We could rewrite it this way:
main() {
let v = vec![10, 4, -3]; // v belongs to main.
print_first_value(v) { // Transfer of ownership.
println!("{}", v[0]); // v belongs to print_first_value.
} // v goes out of scope.
// Trying to access v, which has gone out of scope.
println!("{}", v[0]);
}
There's definitely more to Ownership, but even in this small example, we can see how it helps keeps your code honest; your functions can change what they own without worrying about weird side effects.
However, there may be moments when you may want to perform several operations on the same value or collection. If each function takes ownership of your value, then how can you chain operations on it? This is where Borrowing comes in.
Borrowing
If I wanted to perform several operations on v
then I would let my functions borrow the value in v
.
// I know this example is contrived.
fn print_first_value(vector: &Vec<i32>) {
println!("{}", vector[0]);
}
fn print_size(vector: &Vec<i32>) {
println!("The size of my vector is: {}", vector.len())
}
fn main() {
let v = vec![10, 4, -3];
print_first_value(&v);
print_size(&v)
println!("{}", v[0]);
}
Using the &
operator, I can pass a reference to v
into print_first_value()
and print_size()
. Since both functions are borrowing the value of v
, they don't take ownership, and I'm free to continue using v
in the main()
function.
If we excluded the &
in the arguments for both functions, the compiler would throw an error. Borrowing is baked into the compiler just like Ownership, and when used in tandem, they give you more granular control of the memory in your program.
Safe concurrency
Concurrency in Rust is safe thanks to Ownership and Borrowing. Before I get into why, I want to dive a little into what concurrency means.

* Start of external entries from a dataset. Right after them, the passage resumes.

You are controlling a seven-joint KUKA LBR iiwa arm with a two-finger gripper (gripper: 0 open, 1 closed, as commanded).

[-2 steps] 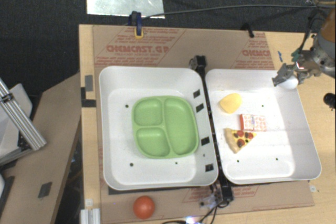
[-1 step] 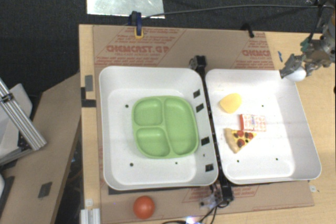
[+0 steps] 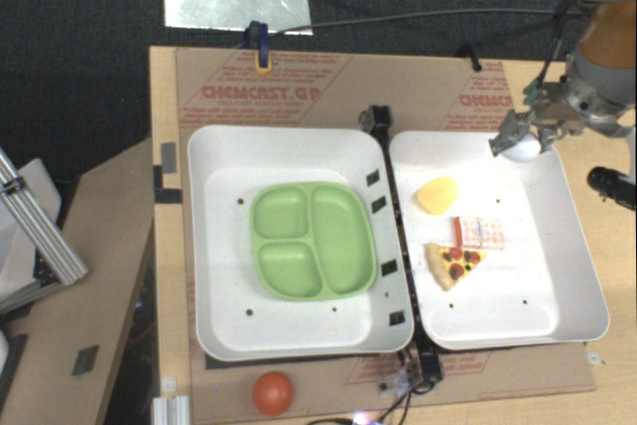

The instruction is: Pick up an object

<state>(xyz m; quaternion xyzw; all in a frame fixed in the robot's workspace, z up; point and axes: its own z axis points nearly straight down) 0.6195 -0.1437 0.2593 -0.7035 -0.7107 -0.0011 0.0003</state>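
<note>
In the right bin (image 3: 557, 244) lie a yellow rounded piece (image 3: 436, 195), a small red and white box (image 3: 480, 233) and a toy pizza slice (image 3: 454, 265), close together left of the bin's middle. My gripper (image 3: 520, 140) hangs over the bin's far right corner, well apart from these three things. A small pale rounded shape (image 3: 520, 151) shows right at its tip; I cannot tell whether it is a held thing or part of the gripper.
The left bin (image 3: 219, 214) holds a green divided tray (image 3: 313, 239). A red ball (image 3: 273, 392) rests on the board in front of the left bin. A black divider with clips (image 3: 390, 214) runs between the bins. A metal rail (image 3: 40, 224) lies off the bench at left.
</note>
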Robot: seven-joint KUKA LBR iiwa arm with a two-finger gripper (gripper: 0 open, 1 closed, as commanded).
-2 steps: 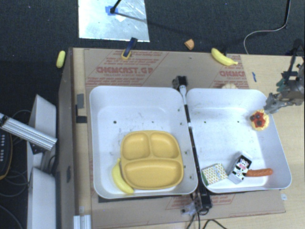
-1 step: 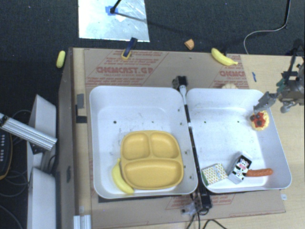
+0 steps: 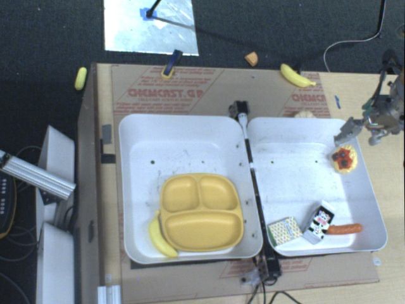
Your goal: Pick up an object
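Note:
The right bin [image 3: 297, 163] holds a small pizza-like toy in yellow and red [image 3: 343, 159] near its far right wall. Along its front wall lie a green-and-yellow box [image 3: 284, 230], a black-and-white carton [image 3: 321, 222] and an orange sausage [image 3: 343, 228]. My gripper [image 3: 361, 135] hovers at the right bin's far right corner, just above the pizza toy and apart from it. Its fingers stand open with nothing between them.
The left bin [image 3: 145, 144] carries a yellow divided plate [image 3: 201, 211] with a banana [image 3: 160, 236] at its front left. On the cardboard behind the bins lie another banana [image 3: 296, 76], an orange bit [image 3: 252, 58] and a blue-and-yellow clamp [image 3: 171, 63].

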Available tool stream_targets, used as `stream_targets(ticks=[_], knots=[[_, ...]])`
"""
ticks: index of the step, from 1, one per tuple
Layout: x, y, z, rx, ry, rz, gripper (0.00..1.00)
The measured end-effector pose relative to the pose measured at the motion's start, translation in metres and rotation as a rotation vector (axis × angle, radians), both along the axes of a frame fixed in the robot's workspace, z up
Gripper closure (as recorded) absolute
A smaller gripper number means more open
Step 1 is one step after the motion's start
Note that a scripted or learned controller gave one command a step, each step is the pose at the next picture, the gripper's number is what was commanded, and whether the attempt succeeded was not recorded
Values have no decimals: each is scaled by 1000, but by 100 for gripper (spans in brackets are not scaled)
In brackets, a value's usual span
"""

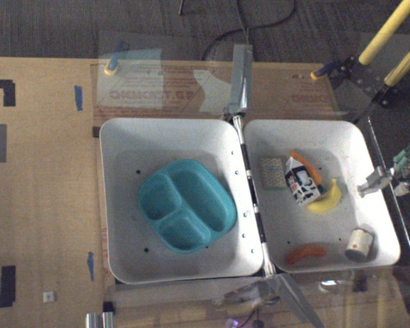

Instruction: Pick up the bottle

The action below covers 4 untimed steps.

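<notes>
Tool (377,181) poised at the right bin's (373,141) far rim, well apart from the bottle (301,185).

Whether it is released or clenched I cannot tell; nothing shows in its hold. The bottle lies on its side mid-bin, wedged between a carrot (307,167) and a banana (329,197), both touching it, so a clean grip probably needs its freer left flank, toward the pad (273,173). Open floor lies between tool and bottle; the can (359,243) sits clear near the front wall.
</notes>
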State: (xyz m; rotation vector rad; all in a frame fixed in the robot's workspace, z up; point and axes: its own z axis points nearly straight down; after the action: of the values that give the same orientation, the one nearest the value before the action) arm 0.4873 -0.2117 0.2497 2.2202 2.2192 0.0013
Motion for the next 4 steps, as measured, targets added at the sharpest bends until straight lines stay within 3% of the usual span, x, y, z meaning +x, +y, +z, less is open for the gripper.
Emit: stream_targets(ticks=[1, 2, 3, 4], knots=[[29, 6, -144, 1, 2, 209, 0], [29, 3, -134, 0, -2, 202, 100], [11, 19, -74, -1, -1, 242, 100], [32, 0, -43, -1, -1, 206, 100]])
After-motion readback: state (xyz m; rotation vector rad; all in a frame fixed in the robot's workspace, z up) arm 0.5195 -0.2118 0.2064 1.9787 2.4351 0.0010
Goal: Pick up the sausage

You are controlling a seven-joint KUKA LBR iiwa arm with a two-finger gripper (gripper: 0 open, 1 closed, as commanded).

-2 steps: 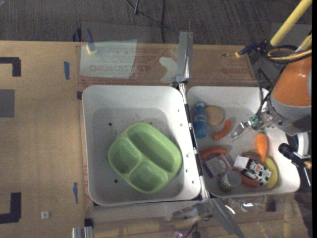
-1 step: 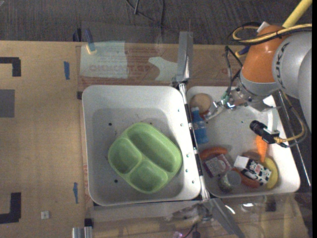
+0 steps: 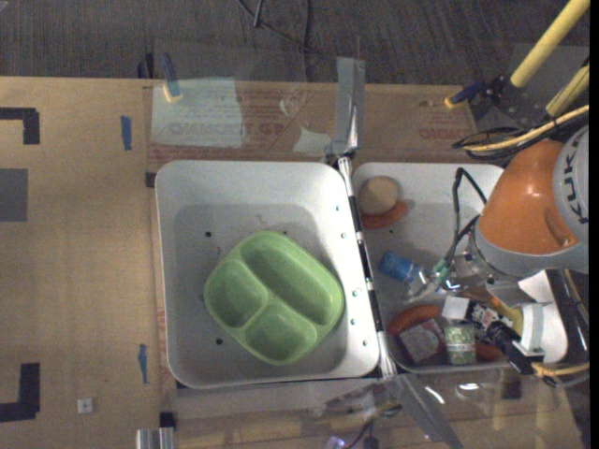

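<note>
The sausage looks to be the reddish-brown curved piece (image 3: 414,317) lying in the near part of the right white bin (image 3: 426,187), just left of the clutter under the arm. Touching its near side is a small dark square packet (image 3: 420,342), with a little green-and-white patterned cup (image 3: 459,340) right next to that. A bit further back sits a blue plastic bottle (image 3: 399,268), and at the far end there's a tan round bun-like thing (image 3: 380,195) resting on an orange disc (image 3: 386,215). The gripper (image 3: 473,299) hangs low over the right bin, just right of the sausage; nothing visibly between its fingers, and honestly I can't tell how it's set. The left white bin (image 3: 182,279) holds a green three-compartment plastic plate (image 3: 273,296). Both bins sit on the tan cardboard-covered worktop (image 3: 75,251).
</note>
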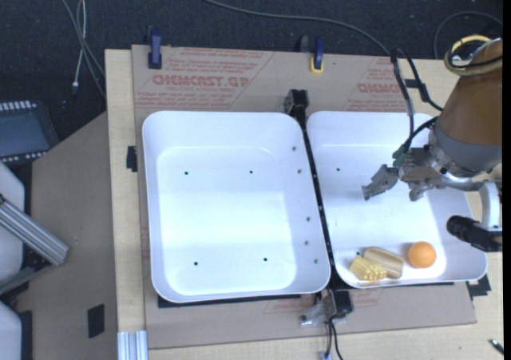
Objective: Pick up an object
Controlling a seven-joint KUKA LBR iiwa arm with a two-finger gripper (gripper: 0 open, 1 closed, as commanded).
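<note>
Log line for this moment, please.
hand: open, holding nothing, over right white bin | round orange ball, tan bread roll, yellow corn cob: near front rim | pick: not done

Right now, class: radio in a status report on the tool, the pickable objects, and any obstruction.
Tool open, holding nothing, over right bin. Orange ball and yellow corn piece at bin's near edge. Nothing between tool and them.

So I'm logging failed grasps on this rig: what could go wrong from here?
The end effector hangs over bare floor of the right bin, apart from the items, so closing here would likely catch nothing. The orange ball could roll away if nudged. The corn cob and bread roll touch near the rim, risking a double or blocked grasp.
</note>
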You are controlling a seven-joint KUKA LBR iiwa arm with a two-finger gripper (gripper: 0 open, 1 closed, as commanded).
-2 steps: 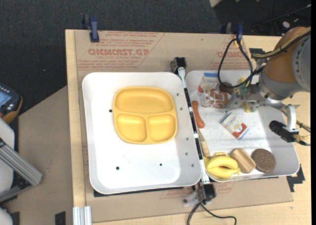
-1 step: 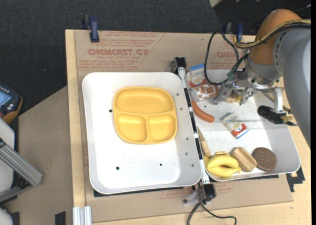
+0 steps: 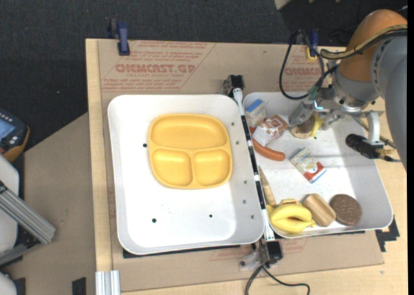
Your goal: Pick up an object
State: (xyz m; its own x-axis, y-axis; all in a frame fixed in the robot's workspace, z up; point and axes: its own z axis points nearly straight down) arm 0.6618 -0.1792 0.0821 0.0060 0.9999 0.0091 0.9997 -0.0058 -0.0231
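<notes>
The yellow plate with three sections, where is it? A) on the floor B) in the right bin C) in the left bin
C: the yellow plate lies in the left bin, while the banana and other food sit in the right bin.

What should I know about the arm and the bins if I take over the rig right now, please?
Gripper: low over the far end of the right bin, by a brownish item; no grasp can be confirmed.
Right bin: hot dog, small carton, banana, bread roll, brown cookie.
Left bin: yellow divided plate.
Done: nothing lifted.
Left: grasp and raise one object.
</notes>
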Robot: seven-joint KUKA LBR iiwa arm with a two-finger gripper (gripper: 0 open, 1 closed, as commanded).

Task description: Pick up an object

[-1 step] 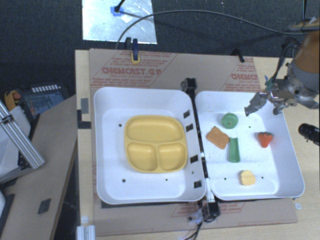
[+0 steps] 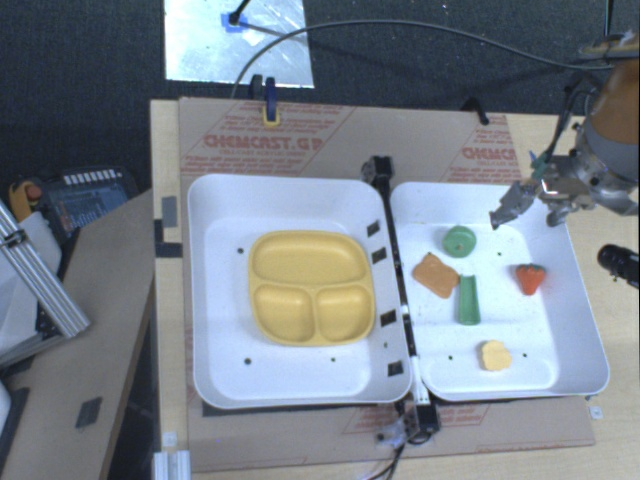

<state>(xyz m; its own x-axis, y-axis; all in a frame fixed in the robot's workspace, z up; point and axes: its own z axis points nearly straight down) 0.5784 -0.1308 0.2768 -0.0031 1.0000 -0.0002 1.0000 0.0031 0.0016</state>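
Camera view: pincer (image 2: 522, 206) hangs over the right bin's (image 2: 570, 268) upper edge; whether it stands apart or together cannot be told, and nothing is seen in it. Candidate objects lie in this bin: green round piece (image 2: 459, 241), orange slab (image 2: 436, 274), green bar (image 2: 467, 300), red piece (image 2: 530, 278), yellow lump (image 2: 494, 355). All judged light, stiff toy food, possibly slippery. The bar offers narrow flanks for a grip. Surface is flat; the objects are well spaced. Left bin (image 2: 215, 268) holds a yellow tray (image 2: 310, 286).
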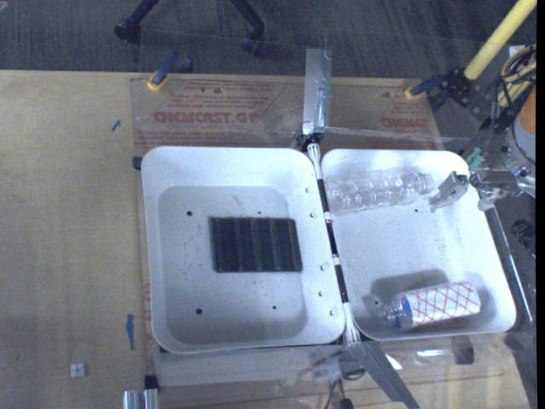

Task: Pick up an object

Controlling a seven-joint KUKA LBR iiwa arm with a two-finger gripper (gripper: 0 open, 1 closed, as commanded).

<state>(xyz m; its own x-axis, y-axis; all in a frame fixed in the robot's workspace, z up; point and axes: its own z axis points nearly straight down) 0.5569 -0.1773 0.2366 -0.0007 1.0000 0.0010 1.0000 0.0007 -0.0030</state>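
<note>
Left bin [162, 228]: holds a dark ribbed pad [255, 244], lying flat at the middle of its floor; bare floor lies on all four sides of the pad, out to the walls.
Right bin [502, 309]: touches the left bin along a shared middle edge; holds two bottles.
Clear bottle [375, 189]: lies on its side along the far edge of the right bin, one end near the far-left corner, the other pointing toward the far-right corner.
Labelled bottle [434, 304]: lies on its side near the near edge, closer to the near-right corner, with a white label crossed by red lines and its cap end pointing left.
Open room: the middle of the right bin floor, between the two bottles, is bare.
Gripper [449, 189]: sits over the far-right corner of the right bin, just beside the right end of the clear bottle; whether its fingers are spread or pressed together cannot be told, and nothing is seen between them.
Bench [68, 228]: bare wood stretches left of the bins.
</note>
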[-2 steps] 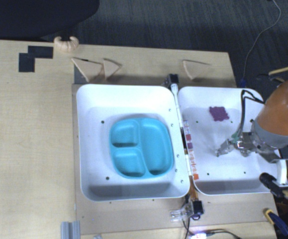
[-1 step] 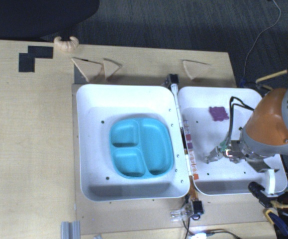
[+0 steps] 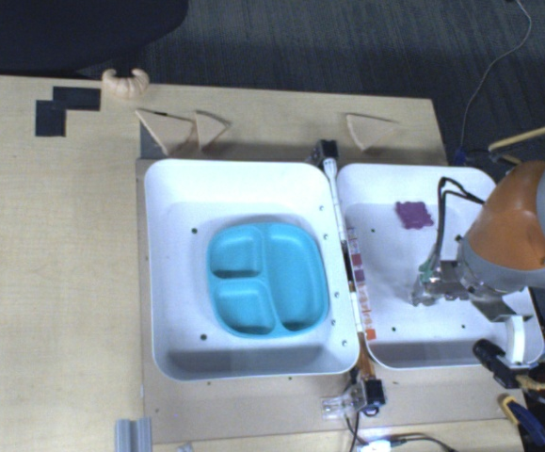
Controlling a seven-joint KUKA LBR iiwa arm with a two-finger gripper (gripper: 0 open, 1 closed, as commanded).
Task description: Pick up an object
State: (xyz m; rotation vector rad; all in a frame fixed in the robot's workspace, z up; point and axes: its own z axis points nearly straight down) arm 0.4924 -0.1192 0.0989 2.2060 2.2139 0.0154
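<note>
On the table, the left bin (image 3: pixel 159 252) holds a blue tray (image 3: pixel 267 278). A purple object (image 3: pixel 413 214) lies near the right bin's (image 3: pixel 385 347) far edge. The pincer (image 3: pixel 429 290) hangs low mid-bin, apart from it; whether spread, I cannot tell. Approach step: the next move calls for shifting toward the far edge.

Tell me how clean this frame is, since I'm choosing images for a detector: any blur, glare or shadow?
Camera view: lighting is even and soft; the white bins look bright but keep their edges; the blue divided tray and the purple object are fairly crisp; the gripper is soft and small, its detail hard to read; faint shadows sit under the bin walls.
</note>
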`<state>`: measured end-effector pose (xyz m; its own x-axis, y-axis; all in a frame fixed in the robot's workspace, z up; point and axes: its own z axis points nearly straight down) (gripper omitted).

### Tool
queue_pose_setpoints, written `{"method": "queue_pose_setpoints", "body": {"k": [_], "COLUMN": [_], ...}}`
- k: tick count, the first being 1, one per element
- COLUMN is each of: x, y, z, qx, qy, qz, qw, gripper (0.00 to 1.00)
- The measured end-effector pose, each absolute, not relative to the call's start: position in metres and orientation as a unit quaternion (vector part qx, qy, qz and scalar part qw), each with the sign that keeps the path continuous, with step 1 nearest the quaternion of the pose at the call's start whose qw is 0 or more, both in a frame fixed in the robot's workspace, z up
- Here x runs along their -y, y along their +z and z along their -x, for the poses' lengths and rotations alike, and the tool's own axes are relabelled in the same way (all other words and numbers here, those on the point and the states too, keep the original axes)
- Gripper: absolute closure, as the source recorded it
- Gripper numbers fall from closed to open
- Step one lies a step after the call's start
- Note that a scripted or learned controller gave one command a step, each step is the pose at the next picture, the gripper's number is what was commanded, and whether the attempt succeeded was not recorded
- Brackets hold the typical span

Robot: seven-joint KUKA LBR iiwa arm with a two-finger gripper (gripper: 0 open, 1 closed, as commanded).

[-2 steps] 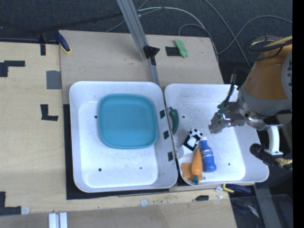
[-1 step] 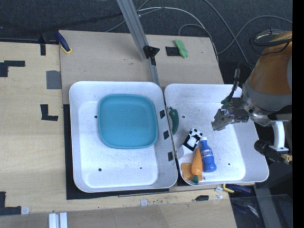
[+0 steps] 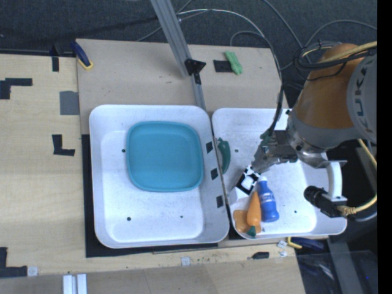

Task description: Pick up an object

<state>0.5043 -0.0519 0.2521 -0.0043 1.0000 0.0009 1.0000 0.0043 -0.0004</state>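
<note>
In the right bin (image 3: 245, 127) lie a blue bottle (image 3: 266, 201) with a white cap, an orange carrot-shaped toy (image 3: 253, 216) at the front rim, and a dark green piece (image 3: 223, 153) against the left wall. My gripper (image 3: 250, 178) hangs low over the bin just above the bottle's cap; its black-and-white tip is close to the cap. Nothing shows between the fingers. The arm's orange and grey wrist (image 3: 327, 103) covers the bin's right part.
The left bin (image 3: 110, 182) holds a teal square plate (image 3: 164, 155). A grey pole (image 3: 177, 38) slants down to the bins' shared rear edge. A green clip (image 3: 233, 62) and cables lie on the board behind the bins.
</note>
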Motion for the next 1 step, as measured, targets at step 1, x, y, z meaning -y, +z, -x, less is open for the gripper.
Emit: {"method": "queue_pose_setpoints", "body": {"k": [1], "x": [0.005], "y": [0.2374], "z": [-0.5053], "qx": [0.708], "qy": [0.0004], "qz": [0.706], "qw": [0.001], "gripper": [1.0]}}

Sometimes you may want to split out the functionality of your code into multiple threads. Threads are independent tasks that run concurrently in a process. A process is what runs your code in the first place.
For example, you may want to write a super fast multi-threaded server. Each connection between a client and your server would live on a separate thread, while your server runs on a single process. If threads didn't exist in this example, the connections would occur sequentially, which would impact performance.
Rust gives you tools to write multi-threaded code and attempts to steer you away from common pitfalls in multi-threaded programming, including:
- Race conditions, where threads are accessing data or resources in an inconsistent order
- Deadlocks, where two threads are waiting for each other to finish using a resource the other thread has, preventing both threads from continuing
- Bugs that happen only in certain situations and are hard to reproduce and fix reliably
Source: the Rust book
The compiler's Ownership and Borrowing rules are also applied in your multi-threaded code and they prevent you from using variables that one thread has ownership of and the others do not.
Why Rust?
There were two reasons why I was drawn to Rust: (1) it's compilable to WebAssembly and (2) it's the new hotness. (I'm not ashamed to admit #2). I've wanted to mess around with WASM for a while so I've started a very small project called Synesthete.
Like the name suggests it's about synesthesia, particularly seeing colors when visualizing numbers. Still need to design it, but the general idea is you'd map all digits (0-9) to a color, type out a bunch of random numbers, and see what it looks like with the palette you chose.
This is probably not the use case for WASM but no one can stop me.